Question

question 15 of 22. if the function f(x)=2x² - 7x + 5 is in the xy - plane, where y = f(x), then what is the value of the x - intercept of the function f(x)? a. (-⅖,0) b. (-1,0) c. (0,⅖) d. (⅖,0)

Explanation:

Step1: Recall x - intercept definition

The x - intercept is found by setting \(y = f(x)=0\). So we set \(2x^{2}-7x + 5=0\).

Step2: Factor the quadratic equation

We factor \(2x^{2}-7x + 5\) as \(2x^{2}-2x-5x + 5=2x(x - 1)-5(x - 1)=(2x - 5)(x - 1)=0\).

Step3: Solve for x

If \(2x-5 = 0\), then \(2x=5\), \(x=\frac{5}{2}\); if \(x - 1=0\), then \(x = 1\). The x - intercepts are of the form \((x,0)\), so the x - intercepts are \((1,0)\) and \((\frac{5}{2},0)\).
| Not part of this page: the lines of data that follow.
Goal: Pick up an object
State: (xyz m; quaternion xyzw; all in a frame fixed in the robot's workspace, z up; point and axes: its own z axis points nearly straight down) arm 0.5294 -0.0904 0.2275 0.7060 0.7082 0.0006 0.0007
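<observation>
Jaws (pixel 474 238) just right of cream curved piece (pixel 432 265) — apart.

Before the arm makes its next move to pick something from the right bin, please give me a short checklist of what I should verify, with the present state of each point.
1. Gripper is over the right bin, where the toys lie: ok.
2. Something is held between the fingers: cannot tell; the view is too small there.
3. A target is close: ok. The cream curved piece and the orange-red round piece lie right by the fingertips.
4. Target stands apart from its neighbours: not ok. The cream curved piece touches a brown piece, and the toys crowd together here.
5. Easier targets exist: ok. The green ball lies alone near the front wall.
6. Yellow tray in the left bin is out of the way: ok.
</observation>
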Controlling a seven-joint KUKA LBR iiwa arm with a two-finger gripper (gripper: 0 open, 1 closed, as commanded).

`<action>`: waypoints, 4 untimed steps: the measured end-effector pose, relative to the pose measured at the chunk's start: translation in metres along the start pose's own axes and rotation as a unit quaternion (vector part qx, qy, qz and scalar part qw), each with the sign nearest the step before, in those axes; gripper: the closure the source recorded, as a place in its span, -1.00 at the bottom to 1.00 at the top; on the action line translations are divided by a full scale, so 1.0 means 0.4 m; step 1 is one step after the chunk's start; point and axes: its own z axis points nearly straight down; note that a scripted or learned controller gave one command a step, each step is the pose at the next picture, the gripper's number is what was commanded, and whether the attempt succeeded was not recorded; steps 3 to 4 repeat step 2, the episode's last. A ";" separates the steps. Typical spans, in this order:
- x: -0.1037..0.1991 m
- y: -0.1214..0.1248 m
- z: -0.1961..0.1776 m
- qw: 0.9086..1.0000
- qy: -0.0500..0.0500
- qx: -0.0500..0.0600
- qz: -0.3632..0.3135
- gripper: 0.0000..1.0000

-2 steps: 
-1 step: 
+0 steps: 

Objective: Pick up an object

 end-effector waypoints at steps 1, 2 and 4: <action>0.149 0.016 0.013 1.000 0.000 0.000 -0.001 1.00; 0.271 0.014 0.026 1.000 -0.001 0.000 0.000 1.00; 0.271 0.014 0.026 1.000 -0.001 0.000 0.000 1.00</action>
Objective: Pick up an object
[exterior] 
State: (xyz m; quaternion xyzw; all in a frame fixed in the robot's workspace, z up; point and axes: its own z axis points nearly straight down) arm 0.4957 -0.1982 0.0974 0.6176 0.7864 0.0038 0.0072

But if we assume there is a mistake in the problem - setup and we use the quadratic formula \(x=\frac{-b\pm\sqrt{b^{2}-4ac}}{2a}\) for \(ax^{2}+bx + c=0\) (here \(a = 2\), \(b=-7\), \(c = 5\)). \(x=\frac{7\pm\sqrt{(-7)^{2}-4\times2\times5}}{2\times2}=\frac{7\pm\sqrt{49 - 40}}{4}=\frac{7\pm\sqrt{9}}{4}=\frac{7\pm3}{4}\). When we take the plus - sign \(x=\frac{7 + 3}{4}=\frac{10}{4}=\frac{5}{2}\), when we take the minus - sign \(x=\frac{7-3}{4}=1\).

Answer:

None of the given options are correct. If we assume there is a mis - typing and we consider the general quadratic solution process, the x - intercepts of \(y = 2x^{2}-7x + 5\) are \((1,0)\) and \((\frac{5}{2},0)\).